El Hospital Macarena en Sevilla, un espacio que viola la dignidad de sus pacientes oncohematológicos
¿Sabías que en pleno corazón de Sevilla, los pacientes con cáncer reciben tratamiento en un sótano sin luz natural y con poca privacidad? Esto no es una historia de ficción, sino la realidad en el Hospital de Día Oncohematológico del Virgen Macarena.
Este espacio, donde pasan horas luchando contra el cáncer, está en condiciones que deberían ser un ejemplo de humanización en la sanidad pública. Sin embargo, las instalaciones son viejas, estrechas y no cumplen con los mínimos para garantizar la comodidad y dignidad de quienes enfrentan uno de los momentos más duros de su vida.

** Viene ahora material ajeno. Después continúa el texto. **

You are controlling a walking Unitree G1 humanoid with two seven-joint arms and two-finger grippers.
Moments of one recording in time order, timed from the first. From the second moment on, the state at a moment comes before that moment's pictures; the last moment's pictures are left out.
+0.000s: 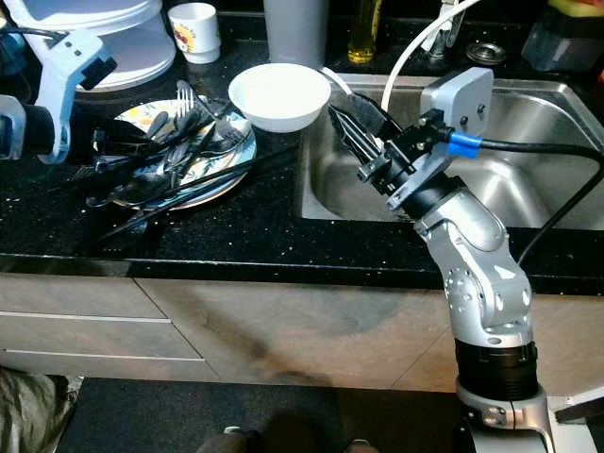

¿Qué consecuencias tiene esto? Que pacientes y familiares viven una situación incómoda y estresante, sumando sufrimiento a la enfermedad. Además, los profesionales sanitarios trabajan en condiciones precarias, lo que afecta la calidad del cuidado que pueden ofrecer. La falta de espacio y recursos también puede generar largas esperas y retrasos en los tratamientos.
Para los ciudadanos, esto significa que la sanidad pública que defendemos y pagamos con nuestros impuestos necesita urgentemente una respuesta. La dignidad y bienestar de quienes están en tratamiento no pueden quedar en segundo plano por falta de planificación o inversión.
¿Qué puede pasar ahora? Lo más importante es que las autoridades tomen cartas en el asunto, modernicen las instalaciones y prioricen la humanización en los espacios sanitarios. Los afectados, pacientes y familiares, deben exigir transparencia y soluciones inmediatas. La salud y la dignidad de quienes enfrentan el cáncer no pueden esperar más.